February 18, 2007|From Times Wire Services

VICENZA, ITALY — Tens of thousands of people marched through this northeastern Italian city Saturday under heavy police guard to protest a planned U.S. military base expansion.

Despite fears that violent demonstrators would be drawn to the protest, the march took place without incident, finishing outside the main train station where it started, as hundreds of police officers stood guard and helicopters hovered overhead.

The route did not pass the airport where the expanded base is to be built. Critics keep a permanent picket there.

Prime Minister Romano Prodi had appealed to demonstrators to refrain from violence, after warnings from the Interior Ministry that the protest could draw people "hostile to the forces of law and order."

Police estimated the crowd from 50,000 to 80,000, but organizers put the number at 120,000.

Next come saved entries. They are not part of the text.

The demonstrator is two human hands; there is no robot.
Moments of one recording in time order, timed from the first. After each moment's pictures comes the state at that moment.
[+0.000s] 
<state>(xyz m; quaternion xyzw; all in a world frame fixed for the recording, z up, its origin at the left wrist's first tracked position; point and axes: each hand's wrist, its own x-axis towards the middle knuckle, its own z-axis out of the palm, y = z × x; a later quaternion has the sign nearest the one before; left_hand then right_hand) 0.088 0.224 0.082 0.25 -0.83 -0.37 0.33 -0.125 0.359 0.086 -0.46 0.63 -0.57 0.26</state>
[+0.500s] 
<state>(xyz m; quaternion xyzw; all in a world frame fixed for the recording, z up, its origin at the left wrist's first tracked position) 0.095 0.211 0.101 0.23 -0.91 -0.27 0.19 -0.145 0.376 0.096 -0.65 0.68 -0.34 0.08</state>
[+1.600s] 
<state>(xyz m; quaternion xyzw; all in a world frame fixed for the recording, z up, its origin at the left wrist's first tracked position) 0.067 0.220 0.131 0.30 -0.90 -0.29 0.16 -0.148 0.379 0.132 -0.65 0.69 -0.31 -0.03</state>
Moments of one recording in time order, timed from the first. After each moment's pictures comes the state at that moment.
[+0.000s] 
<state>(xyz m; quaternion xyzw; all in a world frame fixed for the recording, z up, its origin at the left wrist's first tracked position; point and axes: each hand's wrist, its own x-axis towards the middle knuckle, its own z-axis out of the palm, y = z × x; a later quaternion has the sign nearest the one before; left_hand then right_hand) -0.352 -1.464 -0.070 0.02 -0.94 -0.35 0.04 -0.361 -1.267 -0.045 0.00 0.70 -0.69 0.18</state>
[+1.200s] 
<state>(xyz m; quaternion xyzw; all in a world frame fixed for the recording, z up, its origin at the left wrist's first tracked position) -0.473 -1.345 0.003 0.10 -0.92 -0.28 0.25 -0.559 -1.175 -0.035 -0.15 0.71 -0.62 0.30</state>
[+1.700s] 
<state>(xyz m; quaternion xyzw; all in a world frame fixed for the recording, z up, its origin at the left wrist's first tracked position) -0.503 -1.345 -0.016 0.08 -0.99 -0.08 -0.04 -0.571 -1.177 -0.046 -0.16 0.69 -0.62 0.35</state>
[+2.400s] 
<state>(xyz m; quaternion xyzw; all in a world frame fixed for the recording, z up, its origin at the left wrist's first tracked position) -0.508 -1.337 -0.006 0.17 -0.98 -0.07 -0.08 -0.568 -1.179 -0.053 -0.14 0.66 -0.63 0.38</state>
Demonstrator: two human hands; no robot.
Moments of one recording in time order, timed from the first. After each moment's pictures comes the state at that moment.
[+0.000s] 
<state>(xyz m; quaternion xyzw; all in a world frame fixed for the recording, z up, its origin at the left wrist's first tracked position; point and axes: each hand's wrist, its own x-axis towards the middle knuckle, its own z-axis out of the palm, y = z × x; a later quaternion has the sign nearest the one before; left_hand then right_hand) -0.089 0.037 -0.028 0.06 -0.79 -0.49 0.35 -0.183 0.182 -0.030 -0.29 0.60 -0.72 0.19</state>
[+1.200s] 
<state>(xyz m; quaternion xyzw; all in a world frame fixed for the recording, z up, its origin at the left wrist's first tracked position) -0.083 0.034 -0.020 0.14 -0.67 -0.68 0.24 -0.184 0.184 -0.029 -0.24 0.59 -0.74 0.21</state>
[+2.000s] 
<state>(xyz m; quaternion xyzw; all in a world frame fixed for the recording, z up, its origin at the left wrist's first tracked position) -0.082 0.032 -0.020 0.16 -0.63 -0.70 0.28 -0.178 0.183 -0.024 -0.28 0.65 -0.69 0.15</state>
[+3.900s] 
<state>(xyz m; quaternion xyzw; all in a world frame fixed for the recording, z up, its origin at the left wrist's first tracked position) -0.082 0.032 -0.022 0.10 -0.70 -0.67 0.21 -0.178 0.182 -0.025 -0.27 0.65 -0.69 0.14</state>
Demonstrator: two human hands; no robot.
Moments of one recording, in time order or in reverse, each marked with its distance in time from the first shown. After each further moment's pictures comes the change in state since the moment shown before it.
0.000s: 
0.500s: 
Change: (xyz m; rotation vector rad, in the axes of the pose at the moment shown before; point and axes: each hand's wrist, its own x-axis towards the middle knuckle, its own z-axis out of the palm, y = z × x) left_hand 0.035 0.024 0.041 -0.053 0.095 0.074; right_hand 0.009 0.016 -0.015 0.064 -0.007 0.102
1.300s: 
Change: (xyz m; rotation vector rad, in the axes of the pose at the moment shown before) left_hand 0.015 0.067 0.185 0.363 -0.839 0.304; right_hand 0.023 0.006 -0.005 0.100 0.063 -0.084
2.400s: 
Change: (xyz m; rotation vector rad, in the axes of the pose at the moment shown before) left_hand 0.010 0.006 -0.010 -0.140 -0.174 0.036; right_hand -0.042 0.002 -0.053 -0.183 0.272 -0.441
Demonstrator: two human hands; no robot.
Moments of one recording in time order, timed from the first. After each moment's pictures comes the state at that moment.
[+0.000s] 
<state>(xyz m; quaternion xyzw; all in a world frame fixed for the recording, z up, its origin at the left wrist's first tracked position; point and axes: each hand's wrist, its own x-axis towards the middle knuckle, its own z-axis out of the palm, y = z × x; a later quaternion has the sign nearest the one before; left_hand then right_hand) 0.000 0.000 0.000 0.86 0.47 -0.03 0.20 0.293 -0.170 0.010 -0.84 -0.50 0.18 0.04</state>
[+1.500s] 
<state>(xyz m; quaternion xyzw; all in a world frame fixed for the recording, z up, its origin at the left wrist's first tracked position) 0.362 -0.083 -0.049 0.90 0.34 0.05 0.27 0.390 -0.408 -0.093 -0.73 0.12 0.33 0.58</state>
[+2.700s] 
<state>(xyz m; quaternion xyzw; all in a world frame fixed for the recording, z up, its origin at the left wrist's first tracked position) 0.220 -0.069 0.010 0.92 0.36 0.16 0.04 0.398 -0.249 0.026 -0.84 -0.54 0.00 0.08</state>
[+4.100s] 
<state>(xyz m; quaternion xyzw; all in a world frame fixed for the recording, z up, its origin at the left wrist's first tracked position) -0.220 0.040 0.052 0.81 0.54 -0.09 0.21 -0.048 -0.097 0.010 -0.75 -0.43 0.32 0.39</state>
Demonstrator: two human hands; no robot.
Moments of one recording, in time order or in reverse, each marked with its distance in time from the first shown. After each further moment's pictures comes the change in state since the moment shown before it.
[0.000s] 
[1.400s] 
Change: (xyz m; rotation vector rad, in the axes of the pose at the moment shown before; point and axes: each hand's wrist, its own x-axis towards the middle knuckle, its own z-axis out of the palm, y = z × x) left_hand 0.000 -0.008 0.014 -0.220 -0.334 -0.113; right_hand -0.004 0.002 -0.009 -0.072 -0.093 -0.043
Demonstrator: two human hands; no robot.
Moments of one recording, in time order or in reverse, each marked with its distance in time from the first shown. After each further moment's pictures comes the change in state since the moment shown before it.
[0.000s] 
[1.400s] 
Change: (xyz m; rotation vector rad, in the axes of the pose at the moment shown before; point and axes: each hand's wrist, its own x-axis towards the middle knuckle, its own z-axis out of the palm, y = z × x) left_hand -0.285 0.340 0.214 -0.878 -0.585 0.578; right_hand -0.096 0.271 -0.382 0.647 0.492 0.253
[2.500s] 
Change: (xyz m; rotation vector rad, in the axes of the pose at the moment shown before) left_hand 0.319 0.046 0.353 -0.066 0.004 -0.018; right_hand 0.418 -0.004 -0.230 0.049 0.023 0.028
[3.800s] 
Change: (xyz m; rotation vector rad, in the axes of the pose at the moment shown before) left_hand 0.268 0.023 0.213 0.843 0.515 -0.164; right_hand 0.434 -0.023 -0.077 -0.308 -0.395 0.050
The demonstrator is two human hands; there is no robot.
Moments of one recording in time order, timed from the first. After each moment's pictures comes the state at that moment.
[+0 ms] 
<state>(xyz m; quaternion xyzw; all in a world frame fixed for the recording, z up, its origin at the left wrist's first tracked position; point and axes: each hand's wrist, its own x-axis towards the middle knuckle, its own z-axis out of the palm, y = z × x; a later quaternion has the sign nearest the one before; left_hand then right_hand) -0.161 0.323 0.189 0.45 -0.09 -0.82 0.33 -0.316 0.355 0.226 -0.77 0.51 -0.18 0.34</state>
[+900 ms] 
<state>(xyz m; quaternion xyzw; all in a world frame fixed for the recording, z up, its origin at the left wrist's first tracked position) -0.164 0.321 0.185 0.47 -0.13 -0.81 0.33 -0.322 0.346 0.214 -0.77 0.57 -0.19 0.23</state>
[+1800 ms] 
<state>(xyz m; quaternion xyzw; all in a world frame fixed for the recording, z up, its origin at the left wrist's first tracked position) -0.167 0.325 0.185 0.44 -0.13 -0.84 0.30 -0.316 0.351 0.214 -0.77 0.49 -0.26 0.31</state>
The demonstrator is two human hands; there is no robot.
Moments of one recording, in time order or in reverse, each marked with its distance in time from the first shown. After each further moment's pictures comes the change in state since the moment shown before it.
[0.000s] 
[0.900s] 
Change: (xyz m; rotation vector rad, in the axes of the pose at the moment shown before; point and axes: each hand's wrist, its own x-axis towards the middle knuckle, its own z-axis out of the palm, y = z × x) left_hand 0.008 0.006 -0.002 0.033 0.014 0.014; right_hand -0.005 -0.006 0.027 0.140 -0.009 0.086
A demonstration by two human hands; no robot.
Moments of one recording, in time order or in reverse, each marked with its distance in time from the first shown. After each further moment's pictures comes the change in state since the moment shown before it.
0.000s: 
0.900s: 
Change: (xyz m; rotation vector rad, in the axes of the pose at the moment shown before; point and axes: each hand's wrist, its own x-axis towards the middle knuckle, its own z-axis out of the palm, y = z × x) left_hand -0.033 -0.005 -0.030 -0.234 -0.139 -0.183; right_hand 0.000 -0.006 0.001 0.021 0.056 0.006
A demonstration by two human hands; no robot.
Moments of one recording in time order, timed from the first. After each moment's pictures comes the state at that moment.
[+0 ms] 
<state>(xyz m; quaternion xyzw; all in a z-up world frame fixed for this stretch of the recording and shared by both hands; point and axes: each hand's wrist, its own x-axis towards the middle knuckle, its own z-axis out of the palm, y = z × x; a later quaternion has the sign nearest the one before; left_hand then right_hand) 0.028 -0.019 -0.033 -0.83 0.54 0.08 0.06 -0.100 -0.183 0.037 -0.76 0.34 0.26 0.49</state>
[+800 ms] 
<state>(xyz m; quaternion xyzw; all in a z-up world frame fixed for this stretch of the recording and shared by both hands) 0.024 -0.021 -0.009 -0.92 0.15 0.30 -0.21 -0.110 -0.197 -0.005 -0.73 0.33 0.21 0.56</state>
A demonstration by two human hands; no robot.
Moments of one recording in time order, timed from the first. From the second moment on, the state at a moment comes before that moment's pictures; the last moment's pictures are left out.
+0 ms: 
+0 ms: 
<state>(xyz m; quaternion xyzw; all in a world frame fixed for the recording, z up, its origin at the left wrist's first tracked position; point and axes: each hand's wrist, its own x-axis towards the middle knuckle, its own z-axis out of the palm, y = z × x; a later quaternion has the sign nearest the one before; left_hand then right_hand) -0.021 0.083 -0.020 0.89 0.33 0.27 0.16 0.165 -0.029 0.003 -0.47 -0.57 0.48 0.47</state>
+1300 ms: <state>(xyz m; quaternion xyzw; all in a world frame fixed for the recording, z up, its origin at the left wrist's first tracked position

Trains and buses brought in leftist activists and antiglobalization protesters from across Italy to support residents concerned that the expansion would increase traffic, noise and air pollution, deplete local resources and raise the risk of terrorist attacks.

"The people of Vicenza are concerned. The base would be in the heart of the city, and in the case of a military conflict it could become a target," said Dario Fo, a playwright awarded the Nobel Prize in literature in 1997.

The Pentagon wants a larger base so it can house the entire 173rd Airborne Brigade instead of dividing it between Italy and Germany.

Prodi's government has approved the project, angering his leftist allies. The Communist and Green parties, members of the governing coalition, backed the protest, although no one from the government showed up after Prodi banned ministers from attending.

Prodi said his government had no reason to halt the expansion, which has been approved by local authorities.

The base has about 2,900 active-duty military personnel. The expansion at the Dal Molin airport, across town, would allow the U.S. military to transfer four battalions now based in Germany, raising the number of personnel at the base to 5,000.